Not just the death sentences. We have more of our citizens jailed than any other country. Not just percentage, but more than China by far. We are in fine company. But that is who we are.
So . . . we’re in the company of more than half the UN. We’re just going with the majority. Come on, peer pressure is cool!
Well, if by “probably” you mean 'beyond any reasonable doubt", that part is fine.
The rest of it doesn’t work.
If you are arguing we cannot execute because no system is perfect, then we cannot use life in prison as an alternative, because we cannot perfectly guarantee that he won’t escape, or otherwise threaten the public, if he were not executed. What (for instance) Willie Horton, Robert Stroud, Ed Wein, et al.,did cannot be rectified either.
And the Department of Justice has found that 1.2% of all murderers kill againwithin five years of their release, and that murderers have escaped in the past, it becomes a matter of whether we want to take the vanishingly small chance of executing an innocent person (something that has not happened since the reinstatement of the death penalty in 1976) or the greater chance of a murderer repeating his crime (something which has definitely happened since 1976).

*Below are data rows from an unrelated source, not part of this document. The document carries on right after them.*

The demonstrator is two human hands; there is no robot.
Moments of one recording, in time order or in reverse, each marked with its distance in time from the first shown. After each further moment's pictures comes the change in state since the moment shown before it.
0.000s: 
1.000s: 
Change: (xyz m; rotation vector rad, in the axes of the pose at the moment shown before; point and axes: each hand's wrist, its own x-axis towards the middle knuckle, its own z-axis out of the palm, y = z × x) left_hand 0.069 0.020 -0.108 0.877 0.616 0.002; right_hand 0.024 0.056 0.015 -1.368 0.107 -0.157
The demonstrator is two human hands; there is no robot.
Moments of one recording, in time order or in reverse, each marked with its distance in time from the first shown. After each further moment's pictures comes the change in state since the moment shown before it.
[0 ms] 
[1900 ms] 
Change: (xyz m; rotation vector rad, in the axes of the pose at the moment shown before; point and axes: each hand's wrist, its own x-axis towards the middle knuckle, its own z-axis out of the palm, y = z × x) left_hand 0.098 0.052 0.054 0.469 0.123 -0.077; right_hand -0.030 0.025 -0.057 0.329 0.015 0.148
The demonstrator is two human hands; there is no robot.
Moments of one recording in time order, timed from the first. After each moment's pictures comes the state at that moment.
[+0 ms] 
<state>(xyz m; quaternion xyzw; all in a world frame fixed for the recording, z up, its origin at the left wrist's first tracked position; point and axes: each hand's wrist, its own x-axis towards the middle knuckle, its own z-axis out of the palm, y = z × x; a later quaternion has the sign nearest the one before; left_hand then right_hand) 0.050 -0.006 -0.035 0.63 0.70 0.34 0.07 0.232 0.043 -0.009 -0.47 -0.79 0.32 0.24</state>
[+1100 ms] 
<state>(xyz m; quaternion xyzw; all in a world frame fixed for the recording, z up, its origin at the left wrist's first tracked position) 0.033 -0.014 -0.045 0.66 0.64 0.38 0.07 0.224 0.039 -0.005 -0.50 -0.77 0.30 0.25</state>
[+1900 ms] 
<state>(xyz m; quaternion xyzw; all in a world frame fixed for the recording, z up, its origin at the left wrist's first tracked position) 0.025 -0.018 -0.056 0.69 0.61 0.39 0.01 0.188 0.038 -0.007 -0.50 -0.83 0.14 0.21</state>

But you are correct - we cannot be absolutely sure either way. So in my view, we play the odds - execute the obviously guilty, and take the one-in-a-million chance that we were wrong, instead of the one-in-a-hundred chance that the murderer will repeat his crime.
Regards,
Shodan
I’m interested to know what the words “obviously guilty” mean to you.
After all, each of the 273 people exonerated by DNA evidence since 1989 were not only “obviously guilty,” they were, as required by law, “guilty beyond a reasonable doubt.” Of the people exonerated in those cases, 17 were on death row.
Yeah, but most of those were in Texas. Seriously. To date, Texas has executed some 400+. I think the next closest state has executed between 20 and 30. They’re a bloody bunch down there.
You don’t know that. Nobody does. Also, ‘vanishingly small’ sounds affected.
Right now, there are 3,291 people on death row in the United States. 139 more people that were on death row have been exonerated. They had been convicted (beyond a reasonable doubt, although in hindsight getting it wrong at least one out of every 35 times doesn’t seem like a threshold that should be called reasonable doubt).
1,039 have been executed. I think the odds that none of them were innocent is really small.
That’s wrong too, because 1.2% kill again within five years of their release. If, where we now would sentence execution, we instead give sentence to life without parole, the recidivism rate on the public is reduced to only those who escape. I’ll grant that escapees’ recidivism rate is probably higher than the 1.2%, but overall, the successful escapee rate is tiny.